Cross-ice engages players in a number of different ways. Gone are the days of long drill lines and standing around. What’s the fun in that?

“The more they stand around, then you’re monitoring behaviors,” said Terwilliger. “Station-based or cross-ice games, more kids are active and moving so there’s less of that behavior management stuff to do which makes it more fun for everybody as well.

“It does make you cringe when you walk into a rink and see 20 kids at any age standing around, while two kids are moving in a drill. That’s just a recipe for kids losing engagement and not having fun. Also, that’s not going to improve their skills.”

Benefit 4: Body Contact

That small space benefit we talked about? It also creates natural bumping and body contact, a skill coaches should encourage from 8U on up even before the age-appropriate checking level.

“We call it competitive contact, and we want the kids to get used to bumping and having competitive contact at a young age of 8U and 10U so that they can start to learn about angling and different concepts like that,” Terwilliger said. “If you watch good hockey at 10U and 12U and the upper level girls, all their players are bumping. There’s a little bit of rubbing out and competitive contact, and I think the smaller surface lends itself to teaching kids that crucial skill at each stage of their development.”

Benefit 5: Cost Cutting

Minnesota Hockey’s community-based model already keeps hockey affordable compared to other states, but cross-ice keeps even more money in your pocket courtesy of ice sharing.

“Our associations are doing better and better every year about having shared practices. You don’t see as much solo ice as you used to,” said Terwilliger. “I think it brings more energy and life to the practice as well. Most coaches I know would rather run a practice with 25 players rather than 9 or 10 or 12 based on just the energy and ability to do things in small groups.
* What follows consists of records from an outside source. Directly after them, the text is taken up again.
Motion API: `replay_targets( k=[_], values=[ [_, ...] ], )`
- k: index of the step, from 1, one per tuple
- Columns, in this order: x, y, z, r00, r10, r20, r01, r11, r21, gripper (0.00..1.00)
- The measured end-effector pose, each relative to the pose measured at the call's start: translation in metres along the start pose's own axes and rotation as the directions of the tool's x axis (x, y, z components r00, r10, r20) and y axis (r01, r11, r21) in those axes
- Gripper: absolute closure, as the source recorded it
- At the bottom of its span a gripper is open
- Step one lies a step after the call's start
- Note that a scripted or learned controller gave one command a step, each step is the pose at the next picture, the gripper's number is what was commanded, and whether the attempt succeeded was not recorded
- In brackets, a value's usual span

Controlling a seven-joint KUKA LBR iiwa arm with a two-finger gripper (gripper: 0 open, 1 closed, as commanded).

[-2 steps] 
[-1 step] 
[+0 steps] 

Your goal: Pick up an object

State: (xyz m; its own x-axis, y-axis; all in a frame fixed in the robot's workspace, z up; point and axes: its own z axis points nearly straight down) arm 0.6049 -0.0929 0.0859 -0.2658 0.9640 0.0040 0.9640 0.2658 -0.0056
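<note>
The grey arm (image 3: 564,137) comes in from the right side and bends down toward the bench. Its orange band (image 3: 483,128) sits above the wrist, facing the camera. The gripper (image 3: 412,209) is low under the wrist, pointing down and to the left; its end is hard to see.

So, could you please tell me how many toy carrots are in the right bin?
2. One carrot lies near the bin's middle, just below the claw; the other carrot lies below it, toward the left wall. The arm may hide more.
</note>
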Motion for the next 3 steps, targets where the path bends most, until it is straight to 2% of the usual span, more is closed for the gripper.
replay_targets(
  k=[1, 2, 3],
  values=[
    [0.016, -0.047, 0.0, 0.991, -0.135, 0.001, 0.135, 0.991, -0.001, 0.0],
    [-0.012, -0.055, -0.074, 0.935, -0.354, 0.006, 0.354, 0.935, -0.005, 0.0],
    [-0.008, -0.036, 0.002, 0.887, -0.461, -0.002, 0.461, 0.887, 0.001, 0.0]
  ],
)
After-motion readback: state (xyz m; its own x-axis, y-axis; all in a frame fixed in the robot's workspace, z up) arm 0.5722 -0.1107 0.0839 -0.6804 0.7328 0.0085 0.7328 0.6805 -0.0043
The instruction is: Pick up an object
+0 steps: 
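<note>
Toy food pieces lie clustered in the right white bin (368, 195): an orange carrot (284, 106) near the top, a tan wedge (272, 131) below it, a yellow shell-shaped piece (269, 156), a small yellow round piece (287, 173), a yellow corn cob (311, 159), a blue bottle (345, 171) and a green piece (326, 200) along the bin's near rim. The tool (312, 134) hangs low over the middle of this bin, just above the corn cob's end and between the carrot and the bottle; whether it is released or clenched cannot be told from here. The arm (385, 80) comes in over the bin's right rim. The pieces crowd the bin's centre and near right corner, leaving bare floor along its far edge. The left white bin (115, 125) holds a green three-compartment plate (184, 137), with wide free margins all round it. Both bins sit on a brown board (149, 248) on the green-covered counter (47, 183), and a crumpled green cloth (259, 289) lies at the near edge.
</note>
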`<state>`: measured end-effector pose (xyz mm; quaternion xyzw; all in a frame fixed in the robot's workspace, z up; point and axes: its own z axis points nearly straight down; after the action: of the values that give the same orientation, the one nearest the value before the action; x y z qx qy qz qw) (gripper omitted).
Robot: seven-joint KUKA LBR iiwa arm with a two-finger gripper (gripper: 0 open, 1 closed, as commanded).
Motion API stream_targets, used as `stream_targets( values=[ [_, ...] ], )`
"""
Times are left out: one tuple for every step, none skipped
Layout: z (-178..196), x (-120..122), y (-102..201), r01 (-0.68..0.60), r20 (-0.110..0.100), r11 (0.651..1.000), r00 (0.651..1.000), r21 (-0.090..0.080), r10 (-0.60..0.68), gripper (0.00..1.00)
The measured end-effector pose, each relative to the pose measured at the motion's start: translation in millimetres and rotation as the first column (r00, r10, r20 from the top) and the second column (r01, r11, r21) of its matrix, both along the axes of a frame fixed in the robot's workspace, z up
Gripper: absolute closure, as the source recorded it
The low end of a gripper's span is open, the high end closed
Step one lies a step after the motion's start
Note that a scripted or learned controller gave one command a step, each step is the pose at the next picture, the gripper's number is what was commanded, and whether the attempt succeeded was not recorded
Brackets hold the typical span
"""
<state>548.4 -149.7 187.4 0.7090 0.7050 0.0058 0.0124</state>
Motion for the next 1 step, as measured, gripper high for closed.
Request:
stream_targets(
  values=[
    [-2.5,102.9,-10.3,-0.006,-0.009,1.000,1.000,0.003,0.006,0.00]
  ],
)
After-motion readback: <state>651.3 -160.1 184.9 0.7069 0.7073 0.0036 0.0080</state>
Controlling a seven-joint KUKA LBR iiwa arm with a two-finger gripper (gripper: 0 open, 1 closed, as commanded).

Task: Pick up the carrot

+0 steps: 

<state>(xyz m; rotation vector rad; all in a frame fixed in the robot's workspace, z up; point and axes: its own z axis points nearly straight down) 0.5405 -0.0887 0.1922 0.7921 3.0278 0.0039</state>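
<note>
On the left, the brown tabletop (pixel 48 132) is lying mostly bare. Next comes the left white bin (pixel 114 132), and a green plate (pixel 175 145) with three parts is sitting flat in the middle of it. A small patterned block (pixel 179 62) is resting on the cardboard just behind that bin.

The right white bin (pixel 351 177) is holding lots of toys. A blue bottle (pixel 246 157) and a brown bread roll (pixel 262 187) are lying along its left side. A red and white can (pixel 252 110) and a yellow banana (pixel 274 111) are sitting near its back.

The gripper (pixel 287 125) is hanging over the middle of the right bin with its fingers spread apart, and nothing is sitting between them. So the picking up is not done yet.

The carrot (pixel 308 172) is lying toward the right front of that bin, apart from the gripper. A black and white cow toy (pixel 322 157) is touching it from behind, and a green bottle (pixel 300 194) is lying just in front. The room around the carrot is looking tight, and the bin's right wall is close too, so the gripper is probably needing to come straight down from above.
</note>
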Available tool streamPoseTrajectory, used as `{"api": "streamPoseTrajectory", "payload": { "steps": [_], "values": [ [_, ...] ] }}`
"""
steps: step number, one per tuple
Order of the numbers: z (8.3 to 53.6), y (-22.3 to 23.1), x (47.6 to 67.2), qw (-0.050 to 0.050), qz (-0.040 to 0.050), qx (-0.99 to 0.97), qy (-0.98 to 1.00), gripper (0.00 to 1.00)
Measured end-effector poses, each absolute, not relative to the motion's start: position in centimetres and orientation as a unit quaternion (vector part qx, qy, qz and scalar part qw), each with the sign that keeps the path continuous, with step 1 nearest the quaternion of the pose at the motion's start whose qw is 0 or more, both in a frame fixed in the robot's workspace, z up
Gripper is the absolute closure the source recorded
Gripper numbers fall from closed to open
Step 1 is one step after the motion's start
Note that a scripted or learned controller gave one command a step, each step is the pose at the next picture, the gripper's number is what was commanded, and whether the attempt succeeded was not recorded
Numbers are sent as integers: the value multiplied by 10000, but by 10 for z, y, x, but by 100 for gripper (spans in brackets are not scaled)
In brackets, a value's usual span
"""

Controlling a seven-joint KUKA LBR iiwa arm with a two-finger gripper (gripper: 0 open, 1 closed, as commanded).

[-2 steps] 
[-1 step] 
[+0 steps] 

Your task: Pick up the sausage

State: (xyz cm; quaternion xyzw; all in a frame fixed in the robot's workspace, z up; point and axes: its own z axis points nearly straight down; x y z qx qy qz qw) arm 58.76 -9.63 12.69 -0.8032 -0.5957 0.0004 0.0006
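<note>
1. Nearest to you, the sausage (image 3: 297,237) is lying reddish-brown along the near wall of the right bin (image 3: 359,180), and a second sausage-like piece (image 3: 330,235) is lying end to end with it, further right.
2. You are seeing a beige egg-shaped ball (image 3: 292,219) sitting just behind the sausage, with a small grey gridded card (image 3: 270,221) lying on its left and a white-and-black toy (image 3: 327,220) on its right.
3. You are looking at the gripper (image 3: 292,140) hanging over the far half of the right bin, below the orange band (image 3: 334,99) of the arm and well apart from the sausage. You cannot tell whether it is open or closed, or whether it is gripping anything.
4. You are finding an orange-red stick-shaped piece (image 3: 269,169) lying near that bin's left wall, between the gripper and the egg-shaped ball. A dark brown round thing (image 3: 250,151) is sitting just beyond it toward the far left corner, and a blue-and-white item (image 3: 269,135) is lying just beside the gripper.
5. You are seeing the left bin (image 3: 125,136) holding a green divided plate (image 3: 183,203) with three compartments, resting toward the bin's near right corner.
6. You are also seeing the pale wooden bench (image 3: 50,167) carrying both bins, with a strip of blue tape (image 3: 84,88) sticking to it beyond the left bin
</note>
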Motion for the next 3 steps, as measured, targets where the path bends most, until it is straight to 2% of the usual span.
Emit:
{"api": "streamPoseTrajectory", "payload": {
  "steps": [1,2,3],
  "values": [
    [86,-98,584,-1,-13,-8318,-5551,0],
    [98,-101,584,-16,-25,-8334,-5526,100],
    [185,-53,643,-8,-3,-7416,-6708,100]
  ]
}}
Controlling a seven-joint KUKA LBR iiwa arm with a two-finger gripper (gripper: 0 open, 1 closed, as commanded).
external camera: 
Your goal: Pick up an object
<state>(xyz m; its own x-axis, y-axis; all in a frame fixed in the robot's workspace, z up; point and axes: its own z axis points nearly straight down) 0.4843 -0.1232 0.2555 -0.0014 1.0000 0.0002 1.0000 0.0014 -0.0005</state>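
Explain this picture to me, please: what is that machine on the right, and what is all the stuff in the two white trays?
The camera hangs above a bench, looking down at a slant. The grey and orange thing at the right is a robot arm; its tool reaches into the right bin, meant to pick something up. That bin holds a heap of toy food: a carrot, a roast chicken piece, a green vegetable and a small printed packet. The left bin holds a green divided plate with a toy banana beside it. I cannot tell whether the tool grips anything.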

“We’re lucky in Minnesota that it’s community-based so it helps keep our costs down right off the bat anyway, but if you do that along with an association that’s good at sharing ice and steering cost that way, every time you can reduce fees by a $100 or $200, that’s a big deal. That can make all the difference for some families for their kids to play.”

Bonus Benefit: Did We Say Fun?

“Honestly the benefits are endless,” reminded Terwilliger. “It’s about skill and development but really it’s about fun. Every element of cross-ice hockey brings in that element of fun which is one of the pillars of why we play, coach and teach this game.”